Ora, vamos lá. Capacete: check! Escudo: check! Colete à prova de balas: check!. Acho que já posso dizer isto: perdi a paciência para o FM.

Eu, que passei noites em claro a pensar como encaixar o Bakayoko, o Guti e o Caminero no meio campo do Atlético de Madrid; que festejei aos saltos quando consegui levar o Penev para o Paços de Ferreira; que achava que o Dínamo Tbilisi era a maior potência da Europa de Leste em 98; que dei a Hugo Pinheiro e Tó Madeira a titularidade no Real Madrid. 

Tó Madeira existe mesmo (mas marca menos golos)

Eu, que ganhei a Liga dos Campeões com o Chievo Verona num imaginário 2006 (à primeira,que com batota é mais fácil); que vi Tsigalko marcar sete golos ao V. Setúbal no mesmo jogo; que perdi a paciência vezes sem conta com o Shakhtar Donetsk que me pedia um balúrdio pelo Aghahowa.

Eu também vi a mensagem que me mandava mudar de roupa interior. Também disse de Adu ou Rentería: «No FM é craque!».

Mas fartei-me. Porquê? Não sei bem, mas acho que foi do detalhe. Há dois anos já nem uma temporada completei, no ano passado nem instalei o jogo, este ano nem quis saber. Para mim é passado.

Perdi a paciência para conferências de imprensa (as vezes que eu saí de rompante!), para treinos individuais, para buscas pelos melhores em finalização, passe e jogo de cabeça, para mandar o adjunto dar as palestras.

O problema é que o FM deixou de ser, para mim, o que deveria ser por essência: um jogo. Hoje é uma ferramenta, uma base de dados de luxo à qual tiro o meu chapéu.

Mas, no fundo, é como os telemóveis de última geração, que servem para ir à internet, enviar e-mails, tirar fotografias, editá-las, filmar ou jogar. E às vezes nem encontrámos o básico: o sítio para fazer chamadas.

E o FM é isto. Tornou-se isto. É um jogo profissional. Desses, peço desculpa, mas passo.

Prefiro o Elifoot. O velhinho, que cabia inteirinho numa disquete. Desse não me lembro de uma má memória.
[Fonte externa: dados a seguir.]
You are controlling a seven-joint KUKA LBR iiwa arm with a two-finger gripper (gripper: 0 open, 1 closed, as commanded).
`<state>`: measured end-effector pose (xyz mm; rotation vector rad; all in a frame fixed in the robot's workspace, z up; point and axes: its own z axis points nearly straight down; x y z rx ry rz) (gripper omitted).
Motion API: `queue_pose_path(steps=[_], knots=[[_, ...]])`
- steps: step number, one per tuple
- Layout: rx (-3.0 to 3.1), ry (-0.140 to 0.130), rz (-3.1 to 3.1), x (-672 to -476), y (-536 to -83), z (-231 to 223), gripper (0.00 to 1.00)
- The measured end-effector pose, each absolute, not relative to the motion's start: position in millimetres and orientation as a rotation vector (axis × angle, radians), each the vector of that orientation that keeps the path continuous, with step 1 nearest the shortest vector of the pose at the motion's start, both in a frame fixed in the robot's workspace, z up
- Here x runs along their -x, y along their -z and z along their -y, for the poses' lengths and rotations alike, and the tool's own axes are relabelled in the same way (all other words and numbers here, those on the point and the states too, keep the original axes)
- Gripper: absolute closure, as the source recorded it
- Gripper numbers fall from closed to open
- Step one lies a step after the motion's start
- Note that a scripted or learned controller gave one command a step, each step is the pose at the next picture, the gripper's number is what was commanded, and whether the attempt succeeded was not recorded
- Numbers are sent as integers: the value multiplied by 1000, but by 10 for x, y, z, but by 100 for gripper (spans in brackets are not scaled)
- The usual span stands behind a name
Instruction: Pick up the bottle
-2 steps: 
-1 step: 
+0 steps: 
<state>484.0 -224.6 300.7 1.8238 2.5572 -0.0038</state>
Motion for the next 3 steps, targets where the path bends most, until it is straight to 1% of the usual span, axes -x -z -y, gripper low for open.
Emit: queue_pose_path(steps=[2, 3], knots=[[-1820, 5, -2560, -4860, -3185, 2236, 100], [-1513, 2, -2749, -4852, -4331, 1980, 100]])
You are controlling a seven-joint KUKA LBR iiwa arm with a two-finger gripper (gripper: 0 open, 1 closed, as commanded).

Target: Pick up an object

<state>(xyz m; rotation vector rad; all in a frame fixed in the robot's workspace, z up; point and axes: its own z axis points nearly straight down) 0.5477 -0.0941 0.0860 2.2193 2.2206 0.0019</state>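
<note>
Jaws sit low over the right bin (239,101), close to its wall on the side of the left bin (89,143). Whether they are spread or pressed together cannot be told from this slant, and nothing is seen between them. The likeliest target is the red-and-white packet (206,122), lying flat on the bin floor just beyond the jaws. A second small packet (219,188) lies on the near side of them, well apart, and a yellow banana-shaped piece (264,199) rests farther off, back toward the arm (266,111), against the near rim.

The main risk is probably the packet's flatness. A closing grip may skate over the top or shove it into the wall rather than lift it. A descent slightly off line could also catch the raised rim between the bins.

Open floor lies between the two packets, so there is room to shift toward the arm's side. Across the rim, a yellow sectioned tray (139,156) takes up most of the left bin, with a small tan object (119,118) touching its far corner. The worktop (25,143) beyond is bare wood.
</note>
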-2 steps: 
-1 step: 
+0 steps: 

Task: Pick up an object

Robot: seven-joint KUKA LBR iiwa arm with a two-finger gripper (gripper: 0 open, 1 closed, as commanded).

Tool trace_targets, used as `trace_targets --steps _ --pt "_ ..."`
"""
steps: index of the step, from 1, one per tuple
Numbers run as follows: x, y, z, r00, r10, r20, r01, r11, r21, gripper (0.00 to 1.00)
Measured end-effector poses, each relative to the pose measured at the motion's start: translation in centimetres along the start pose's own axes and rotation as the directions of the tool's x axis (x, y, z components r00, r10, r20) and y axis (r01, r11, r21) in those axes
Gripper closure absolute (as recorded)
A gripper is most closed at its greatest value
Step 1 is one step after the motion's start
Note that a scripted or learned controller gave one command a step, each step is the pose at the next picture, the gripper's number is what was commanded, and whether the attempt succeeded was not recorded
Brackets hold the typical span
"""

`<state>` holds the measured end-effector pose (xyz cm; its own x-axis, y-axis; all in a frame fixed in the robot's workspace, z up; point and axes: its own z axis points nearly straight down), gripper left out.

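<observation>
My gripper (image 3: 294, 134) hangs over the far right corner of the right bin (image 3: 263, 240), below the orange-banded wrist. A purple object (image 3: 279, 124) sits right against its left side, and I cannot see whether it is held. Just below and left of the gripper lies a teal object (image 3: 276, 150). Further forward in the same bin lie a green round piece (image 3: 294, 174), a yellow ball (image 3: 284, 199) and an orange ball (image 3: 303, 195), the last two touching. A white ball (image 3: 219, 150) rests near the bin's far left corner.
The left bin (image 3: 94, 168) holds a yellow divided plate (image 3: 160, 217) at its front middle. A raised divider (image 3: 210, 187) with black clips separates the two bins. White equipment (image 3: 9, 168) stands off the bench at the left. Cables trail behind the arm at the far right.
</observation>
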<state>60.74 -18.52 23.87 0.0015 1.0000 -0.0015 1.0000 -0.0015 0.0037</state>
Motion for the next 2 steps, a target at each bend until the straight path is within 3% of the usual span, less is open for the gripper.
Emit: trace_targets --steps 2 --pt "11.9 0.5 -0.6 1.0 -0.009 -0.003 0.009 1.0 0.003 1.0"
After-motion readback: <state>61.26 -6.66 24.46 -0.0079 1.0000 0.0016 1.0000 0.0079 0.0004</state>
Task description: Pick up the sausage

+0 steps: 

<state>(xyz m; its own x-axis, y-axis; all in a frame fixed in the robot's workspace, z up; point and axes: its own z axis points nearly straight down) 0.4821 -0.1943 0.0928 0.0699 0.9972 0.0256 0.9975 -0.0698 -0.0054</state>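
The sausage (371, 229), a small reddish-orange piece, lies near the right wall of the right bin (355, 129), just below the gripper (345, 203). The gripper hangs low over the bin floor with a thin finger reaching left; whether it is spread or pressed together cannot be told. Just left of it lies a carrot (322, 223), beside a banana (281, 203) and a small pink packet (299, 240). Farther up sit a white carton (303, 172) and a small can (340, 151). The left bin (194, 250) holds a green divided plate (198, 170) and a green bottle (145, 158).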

Quem não conhece, quem está habituado às 1001 opções, aos treinos detalhados, às dezenas de características para cada jogador, nunca vai saber o prazer que é fazer um campeonato inteiro em hora e meia.
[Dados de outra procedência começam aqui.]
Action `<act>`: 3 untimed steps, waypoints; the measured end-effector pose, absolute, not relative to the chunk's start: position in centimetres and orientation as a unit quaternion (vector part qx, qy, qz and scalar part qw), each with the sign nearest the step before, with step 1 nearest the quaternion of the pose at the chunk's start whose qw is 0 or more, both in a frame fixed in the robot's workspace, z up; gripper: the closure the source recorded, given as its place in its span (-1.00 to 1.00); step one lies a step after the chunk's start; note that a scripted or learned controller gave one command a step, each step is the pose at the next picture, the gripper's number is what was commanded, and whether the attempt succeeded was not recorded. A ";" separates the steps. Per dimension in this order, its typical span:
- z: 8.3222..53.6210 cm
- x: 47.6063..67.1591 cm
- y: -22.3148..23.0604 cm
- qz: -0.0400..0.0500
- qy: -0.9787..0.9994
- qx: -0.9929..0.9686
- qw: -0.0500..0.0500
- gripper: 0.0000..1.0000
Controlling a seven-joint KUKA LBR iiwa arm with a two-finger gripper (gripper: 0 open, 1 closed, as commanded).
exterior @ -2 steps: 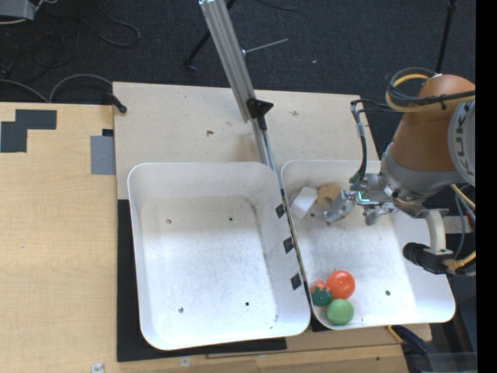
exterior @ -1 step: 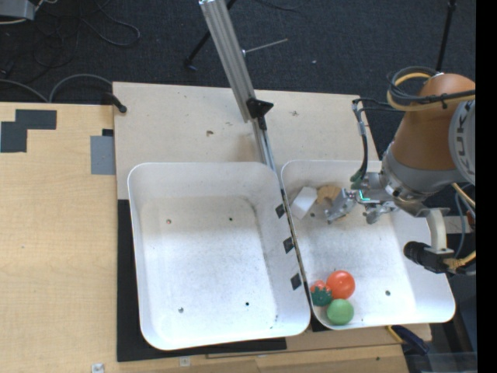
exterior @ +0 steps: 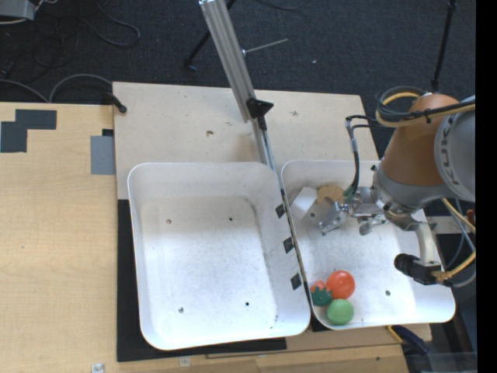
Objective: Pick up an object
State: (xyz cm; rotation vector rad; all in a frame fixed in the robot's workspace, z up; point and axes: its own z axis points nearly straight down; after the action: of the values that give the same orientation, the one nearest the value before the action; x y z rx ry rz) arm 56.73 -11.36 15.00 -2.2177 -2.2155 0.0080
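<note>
The left bin (exterior: 206,255) sits on the left side of the bench, and its wide white floor has lots of room, but the arm is not over it. A thin wall (exterior: 289,243) with small black clips stands between it and the right bin (exterior: 388,301), so things cannot roll across. In the right bin, three small things are bunched in the near corner by that wall: a little red and green piece (exterior: 318,292), a red ball (exterior: 340,284) just behind it, and a green ball (exterior: 339,311) in front. They touch or almost touch each other, and the wall and the front rim are very close, so there is little room to get around them there. Farther back, a pale grey block (exterior: 301,202) and a tan lump (exterior: 331,193) lie near the wall. The gripper (exterior: 332,222) is low, just beside these two, probably because the arm is trying for one of them. It looks a bit blurry, and I cannot tell how it is set or if it holds anything. To the right, the floor of the bin is bare, so the arm (exterior: 419,158) has open space on that side.
</note>
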 end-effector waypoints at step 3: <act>15.2 57.0 -11.9 0.000 -0.705 -0.709 0.000 1.00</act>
State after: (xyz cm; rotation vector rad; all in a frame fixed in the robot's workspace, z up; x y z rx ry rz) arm 57.02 -11.95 15.24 -2.2295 -2.2146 -0.0012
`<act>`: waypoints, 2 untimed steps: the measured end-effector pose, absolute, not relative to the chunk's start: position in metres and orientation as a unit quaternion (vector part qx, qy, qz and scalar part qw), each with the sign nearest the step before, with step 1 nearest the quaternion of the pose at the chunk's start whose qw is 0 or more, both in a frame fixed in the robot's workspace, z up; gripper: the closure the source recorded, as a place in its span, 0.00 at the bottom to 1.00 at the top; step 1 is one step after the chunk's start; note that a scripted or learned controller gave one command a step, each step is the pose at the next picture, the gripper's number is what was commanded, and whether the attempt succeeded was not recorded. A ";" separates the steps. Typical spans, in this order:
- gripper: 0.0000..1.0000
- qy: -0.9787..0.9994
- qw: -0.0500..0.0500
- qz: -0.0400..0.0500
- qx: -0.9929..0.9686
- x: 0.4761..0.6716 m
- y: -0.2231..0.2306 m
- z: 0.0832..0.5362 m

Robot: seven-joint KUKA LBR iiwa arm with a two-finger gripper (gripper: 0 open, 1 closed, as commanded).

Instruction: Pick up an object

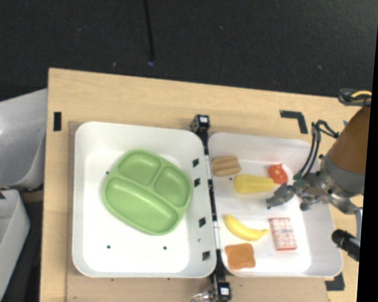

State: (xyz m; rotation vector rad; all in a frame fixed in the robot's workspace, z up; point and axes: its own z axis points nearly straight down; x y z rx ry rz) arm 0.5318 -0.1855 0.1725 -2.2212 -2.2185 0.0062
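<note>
Where hand (pixel 288 197) hovers — yellow block (pixel 253 184), red-white box (pixel 282 233) near.

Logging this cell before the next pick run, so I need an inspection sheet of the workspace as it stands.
Surface: wooden bench bearing a left bin and a right bin, side by side.
Job's things: in the right bin, a brown bread-like piece, yellow block, red item, banana, pink-and-white packet, orange-brown piece.
Clutter: green divided plate in the left bin.
Grippers: gripper low over the right bin, beside the yellow block; nothing seen between its fingers.
Cables: dark cables along the arm; thin dark line on the floor.
Surroundings: dark floor, white object left of the bench.
</note>
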 end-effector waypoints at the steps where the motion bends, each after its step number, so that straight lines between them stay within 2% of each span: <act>1: 0.00 -0.706 0.000 0.001 -0.708 0.529 -0.183 0.129; 2: 1.00 -0.705 -0.002 -0.001 -0.710 0.531 -0.183 0.142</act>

O que há para não gostar num jogo em que há uma opção que diz literalmente: escolher os melhores. É a melhor tática de sempre! Alt-F2 e lá vão eles. Até podem ser oito defesas e dois avançados. Se são os melhores, são eles que jogam.

Como esquecer as tardes a jogar em grupo, que obrigavam a definir regras à priori para o leilão de jogadores (não havia outra forma de controlar). Havia a versão simples: o nome que aparecer primeiro tem preferência. E a versão dramática: enquanto um faz a proposta os outros fecham os olhos. E ai de quem fizer batota! Era discussão para interromper o jogo por uma hora.

Há algo melhor do que ser despedido por uma mensagem, com fundo negro e letras amarelas a dizer que «você não vale a ponta de um corno»?

O que pode ser mais desafiante do que levar o União de Lamas da 4ª à 1ª Divisão e tentar levar todos os jogadores ao número 50 de força. Sim, porque ali não há finalização, passe, remate, desarme...A força é tudo. É o futebol dos 80's.

Por isso, enquanto me despeço das boas memórias do FM, lembro com saudade os tempos do Elifoot. Do MS-DOS. Não tinha Tó Madeira, mas tinha Bambo. Ou Fua, Carlos Zara e Rudi. Menos populares, igualmente mortíferos.

Ao nome que aparecia debaixo do logotipo e que não faço ideia sobre o que faz hoje em dia, fica a minha homenagem: André Elias, vai daqui um abraço. Obrigado pelas memórias.